Decades of experience has shown that efficient, cost-effective, and high-impact humanitarian operations require good coordination. This is no less true for humanitarian AI. As the number of use cases and pilot projects increase, so too must coordination and collaboration between humanitarian actors. This could improve problem exploration, lesson sharing and learning, and maximise stretched resources. A joint project launched by the UK Humanitarian Innovation Hub (UKHIH) and Elrha’s Humanitarian Innovation Fund (HIF) aims to respond to this need for coordination by scoping out the emerging Humanitarian AI landscape and support humanitarian practitioners to add their voice and influence its future. Perhaps more importantly, it might advance wider, cross-sector efforts to establish specific norms and standards that enable the safe and ethical uptake of AI across the sector. Only then will AI be able to live up to humanitarians’ aspirations to do more with less.

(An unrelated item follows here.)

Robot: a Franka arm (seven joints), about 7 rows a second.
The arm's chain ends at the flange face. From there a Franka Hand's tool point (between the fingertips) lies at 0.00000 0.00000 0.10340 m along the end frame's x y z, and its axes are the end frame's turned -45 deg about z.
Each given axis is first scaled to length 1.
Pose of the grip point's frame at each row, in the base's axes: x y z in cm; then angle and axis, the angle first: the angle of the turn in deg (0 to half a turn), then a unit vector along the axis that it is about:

At the same time, AI is changing the contexts in which humanitarians operate. Parties to conflict are using AI to support battlefield decision-making and identify targets and the world’s major militaries are scaling AI integration at all levels. But the extent to which these systems comply with international humanitarian law remains unclear. For example, how accurately can they distinguish between civilian objects and military objectives? And how will humanitarian actors adapt to environments where AI is changing the means and methods of warfare?